Hi Martijn, how are you using ADFS pre-authentication for SP on-premises, is this with SAML claims? I'm currently working on the same issue as yourself.
Is it a requirement in this type of setup that we use certificate from CA? Would Self Signed certs work?
Great stuff! Thanks for posting this.
Can anyone explain this in more detail? I'm not exactly sure how to proceed here - I'm not well versed in Certificates:
"If that is the case, you need to get a copy of the root CA certificate and add it to the Trusted Root Authority store for your local computer on the WAP server. You can get the root CA certificate in a variety of ways; I just copied it out of the SSL certificate
that I used for the ADFS server."
I'm getting an error from my Result Source indicating that it cannot connect to the on-prem URL. My reverse proxy is working and I can log into SharePoint via my web browser.
I'm using a wildcard cert from a trusted provider, should I be uploading their root certs to SPO also?

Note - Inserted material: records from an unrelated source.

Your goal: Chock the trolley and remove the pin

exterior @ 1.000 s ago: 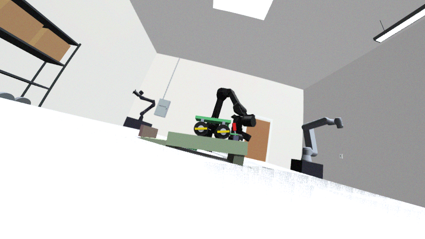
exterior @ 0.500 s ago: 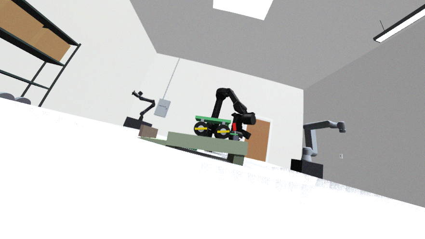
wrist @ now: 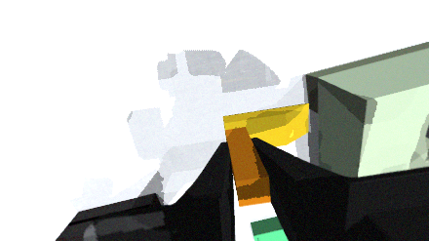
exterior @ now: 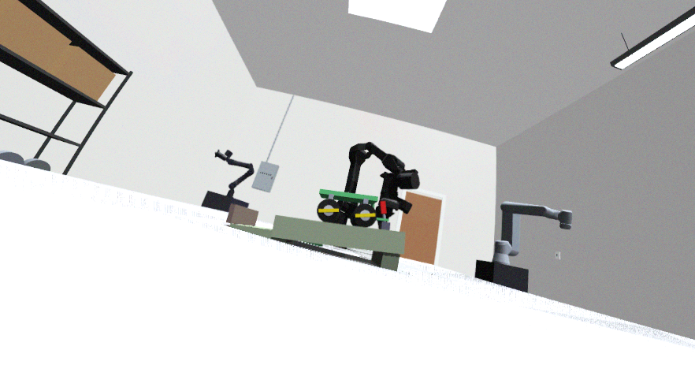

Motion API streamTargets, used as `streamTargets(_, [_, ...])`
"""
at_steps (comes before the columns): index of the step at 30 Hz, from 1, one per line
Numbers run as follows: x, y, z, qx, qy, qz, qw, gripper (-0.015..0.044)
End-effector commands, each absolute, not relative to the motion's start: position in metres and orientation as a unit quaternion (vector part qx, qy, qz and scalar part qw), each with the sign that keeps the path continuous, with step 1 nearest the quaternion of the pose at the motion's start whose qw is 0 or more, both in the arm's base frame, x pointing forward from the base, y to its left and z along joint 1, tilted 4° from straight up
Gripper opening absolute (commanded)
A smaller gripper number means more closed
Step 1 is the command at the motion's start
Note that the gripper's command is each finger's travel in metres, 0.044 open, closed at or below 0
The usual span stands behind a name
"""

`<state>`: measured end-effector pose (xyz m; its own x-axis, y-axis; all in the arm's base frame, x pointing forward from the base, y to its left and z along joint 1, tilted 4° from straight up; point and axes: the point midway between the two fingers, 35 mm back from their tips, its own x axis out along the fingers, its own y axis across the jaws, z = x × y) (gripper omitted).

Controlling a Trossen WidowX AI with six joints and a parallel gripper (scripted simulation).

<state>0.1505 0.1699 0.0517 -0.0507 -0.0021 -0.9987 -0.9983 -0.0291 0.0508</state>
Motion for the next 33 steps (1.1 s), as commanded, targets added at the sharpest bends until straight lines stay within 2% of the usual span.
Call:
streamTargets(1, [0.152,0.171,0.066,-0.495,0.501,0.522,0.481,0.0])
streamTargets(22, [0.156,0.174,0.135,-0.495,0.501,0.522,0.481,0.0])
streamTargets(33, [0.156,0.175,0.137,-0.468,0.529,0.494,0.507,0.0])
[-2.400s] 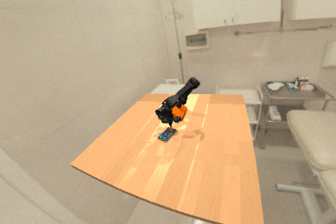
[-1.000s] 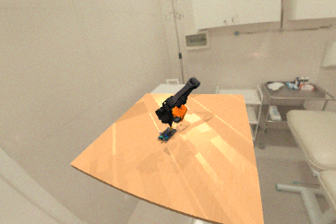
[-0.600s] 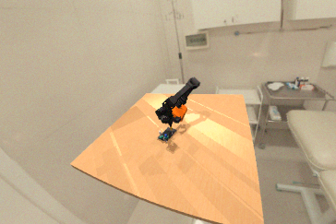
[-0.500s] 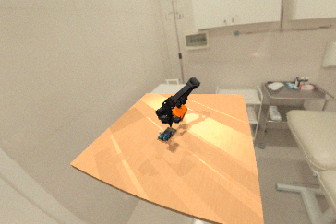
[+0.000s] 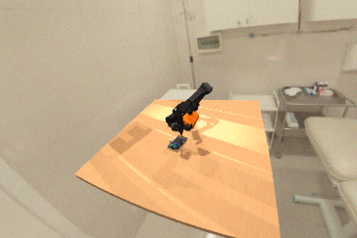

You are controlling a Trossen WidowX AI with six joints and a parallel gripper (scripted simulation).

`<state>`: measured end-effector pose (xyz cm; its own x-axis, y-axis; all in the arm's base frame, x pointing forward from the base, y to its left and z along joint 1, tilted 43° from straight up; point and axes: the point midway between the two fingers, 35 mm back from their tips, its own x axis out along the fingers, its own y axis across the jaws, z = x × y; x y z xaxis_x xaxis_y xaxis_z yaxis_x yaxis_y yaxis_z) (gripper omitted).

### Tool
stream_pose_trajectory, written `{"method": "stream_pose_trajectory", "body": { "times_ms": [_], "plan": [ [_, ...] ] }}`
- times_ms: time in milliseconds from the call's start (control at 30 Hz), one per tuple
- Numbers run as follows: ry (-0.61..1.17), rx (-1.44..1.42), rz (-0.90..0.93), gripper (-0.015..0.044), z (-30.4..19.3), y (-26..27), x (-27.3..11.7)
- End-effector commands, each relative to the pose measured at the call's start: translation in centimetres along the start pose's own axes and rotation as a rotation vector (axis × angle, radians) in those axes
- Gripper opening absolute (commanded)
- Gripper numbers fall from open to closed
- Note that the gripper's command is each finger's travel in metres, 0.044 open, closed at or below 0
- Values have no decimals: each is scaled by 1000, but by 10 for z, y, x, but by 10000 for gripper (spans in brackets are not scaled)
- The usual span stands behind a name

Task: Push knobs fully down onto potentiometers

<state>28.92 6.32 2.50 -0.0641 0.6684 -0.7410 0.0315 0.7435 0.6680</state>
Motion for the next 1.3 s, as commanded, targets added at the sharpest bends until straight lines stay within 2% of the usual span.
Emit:
{"method": "stream_pose_trajectory", "body": {
  "times_ms": [0,367,1000,1267],
  "plan": [
    [12,-16,4,0,1,2,9],
    [12,-16,4,0,1,2,8],
    [12,-16,2,0,2,1,-20],
    [14,-11,6,210,1,1,-14]
  ]
}}
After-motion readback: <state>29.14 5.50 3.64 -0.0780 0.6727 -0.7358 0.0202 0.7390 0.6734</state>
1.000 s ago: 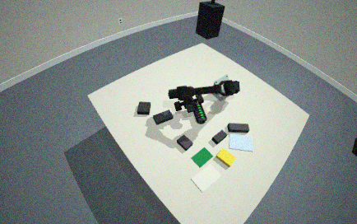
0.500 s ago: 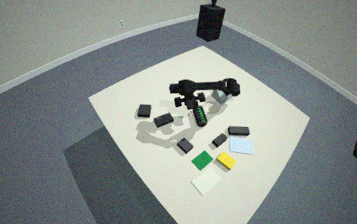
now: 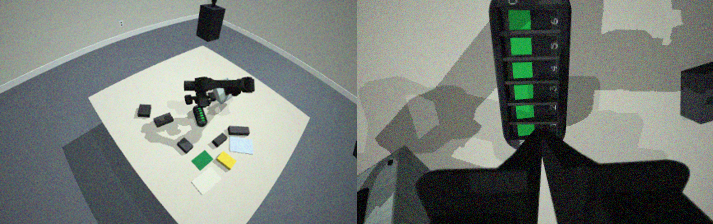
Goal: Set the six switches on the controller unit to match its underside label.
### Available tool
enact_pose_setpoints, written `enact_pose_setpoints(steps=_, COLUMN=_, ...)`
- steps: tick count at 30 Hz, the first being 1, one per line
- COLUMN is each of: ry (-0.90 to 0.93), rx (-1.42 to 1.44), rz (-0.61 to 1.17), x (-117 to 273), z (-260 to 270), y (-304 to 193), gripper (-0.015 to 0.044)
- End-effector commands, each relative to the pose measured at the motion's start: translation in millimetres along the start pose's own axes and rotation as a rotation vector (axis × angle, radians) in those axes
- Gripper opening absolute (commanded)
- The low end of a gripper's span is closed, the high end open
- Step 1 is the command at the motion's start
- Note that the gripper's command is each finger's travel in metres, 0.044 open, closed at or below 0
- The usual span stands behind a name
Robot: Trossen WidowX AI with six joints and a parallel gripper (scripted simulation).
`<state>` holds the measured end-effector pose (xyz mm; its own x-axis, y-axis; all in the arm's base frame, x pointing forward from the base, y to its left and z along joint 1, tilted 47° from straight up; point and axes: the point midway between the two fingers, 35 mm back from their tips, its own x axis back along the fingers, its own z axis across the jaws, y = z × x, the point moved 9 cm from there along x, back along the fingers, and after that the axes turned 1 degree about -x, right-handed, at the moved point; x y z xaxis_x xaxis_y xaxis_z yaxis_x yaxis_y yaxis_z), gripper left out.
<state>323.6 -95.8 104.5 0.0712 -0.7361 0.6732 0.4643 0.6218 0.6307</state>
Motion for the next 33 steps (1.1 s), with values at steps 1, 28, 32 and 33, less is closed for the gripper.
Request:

Thanks, great and useful article.
Note that joining WAP to the domain provide additional authentication scenarios, such as Integrated Windows authentication:
Steve, I have similar question as Martjin above.. Both TechNet and your article shows how to publish On-Premises SharePoint URL using Certs through WAP... Problem with this approach is SharePoint URL is not accessible externally without logging into SPO
unless I publish SP URL through pre-auth method (e.g. passthrough authentication or ADFS authentication).. What I really need is best of both - I would like to have my users access on-premises site as extranet without logging into SPO and hybrid configuration
of SPO.. What I notice is you can't mix two approaches.. Any idea how can you accomplish best of both worlds?
thanks for sharing.
Thanks for this how to.
I follow your post (and some others). I set up an ADFS, a WAP, configure my SP, everything seems fine.

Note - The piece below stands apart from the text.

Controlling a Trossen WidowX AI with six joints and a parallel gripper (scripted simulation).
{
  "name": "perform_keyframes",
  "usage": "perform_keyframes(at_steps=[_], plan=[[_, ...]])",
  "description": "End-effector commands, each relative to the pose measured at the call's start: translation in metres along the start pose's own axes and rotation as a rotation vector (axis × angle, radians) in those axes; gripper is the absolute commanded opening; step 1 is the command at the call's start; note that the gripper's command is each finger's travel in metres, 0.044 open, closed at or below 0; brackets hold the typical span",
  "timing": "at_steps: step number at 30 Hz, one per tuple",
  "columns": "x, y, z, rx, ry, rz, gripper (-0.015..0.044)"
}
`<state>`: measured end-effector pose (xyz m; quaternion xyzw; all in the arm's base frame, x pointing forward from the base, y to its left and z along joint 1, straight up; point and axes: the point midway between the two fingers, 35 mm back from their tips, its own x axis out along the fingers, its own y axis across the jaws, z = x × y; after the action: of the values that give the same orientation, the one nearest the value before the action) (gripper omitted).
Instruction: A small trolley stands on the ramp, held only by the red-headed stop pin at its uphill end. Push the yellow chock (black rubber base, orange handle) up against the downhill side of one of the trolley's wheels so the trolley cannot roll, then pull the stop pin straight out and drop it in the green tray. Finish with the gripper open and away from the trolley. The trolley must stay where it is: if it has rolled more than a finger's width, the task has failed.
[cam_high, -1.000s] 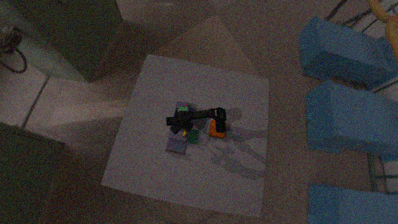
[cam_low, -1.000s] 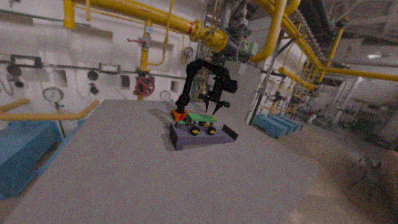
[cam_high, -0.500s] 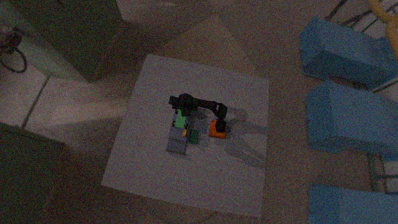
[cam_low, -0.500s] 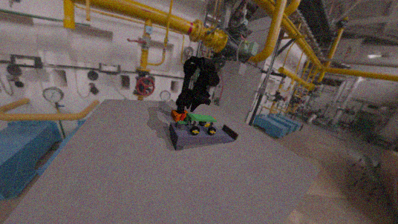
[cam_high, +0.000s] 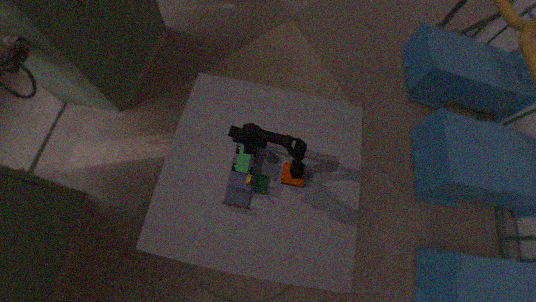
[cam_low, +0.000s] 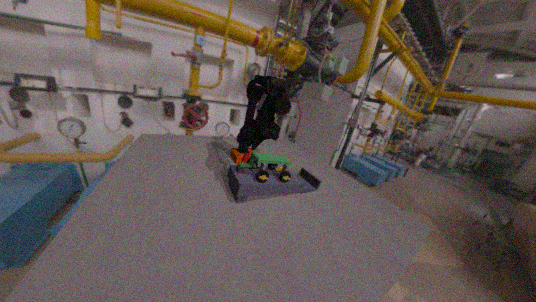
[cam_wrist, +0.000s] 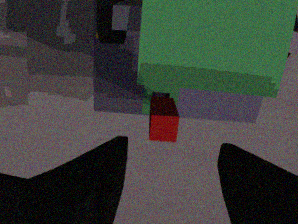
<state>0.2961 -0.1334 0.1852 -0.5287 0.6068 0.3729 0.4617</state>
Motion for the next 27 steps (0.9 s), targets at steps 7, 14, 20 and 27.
perform_keyframes(at_steps=[7,14,20,27], plan=[[0.017,0.002,-0.001,0.003,0.004,0.010,0.0190],[0.026,0.003,-0.001,0.003,0.004,0.010,0.0190],[0.026,0.003,-0.001,0.003,0.004,0.010,0.0190],[0.032,0.002,-0.001,0.003,0.004,0.010,0.0190]])
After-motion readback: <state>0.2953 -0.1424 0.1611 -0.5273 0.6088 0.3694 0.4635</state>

Except : When I go to the url : mysharepoint.domain.com, I get redirected on my ADFS login page.
That's cool. If I go with wrong password, it tells me it's wrong. So authentication is working I guess.
Now I enter good login/pass, and then, I get redirected to sharepoint url with "?authToken=" and a key. The problem is : this is a blank page ... with nothing at all.
In WAP server (and Server Manager) I can see two differents errors that seems to have the same resolution according to technet :
"The name provided is not a properly formed account name."
This is the technet link :
Errors IDs : 12027 and 13019. Resolution provides 3 ideas :
- SPN : set to my domain accoutn that is used to run SharePoint's site application pool (on SP Server .. Does this must be done on WAP server ... ?)
- Time and Date: they weren't good, I modified, now Its ok
- WAP must be domain joined: I don't get why MS give this advice ... My WAP server is in WORKGROUP with DNS suffix.
Thanks for any replies.
P.S : These are the full errors messages if it can help :
1 : ID=12027 : Web Application Proxy encountered an unexpected error while processing the request. Error: The name provided is not a properly formed account name. (0x80070523).
2 : ID=13019 : Web Application Proxy cannot retrieve a Kerberos ticket on behalf of the user because of the following general API error: The name provided is not a properly formed account name. (0x80070523).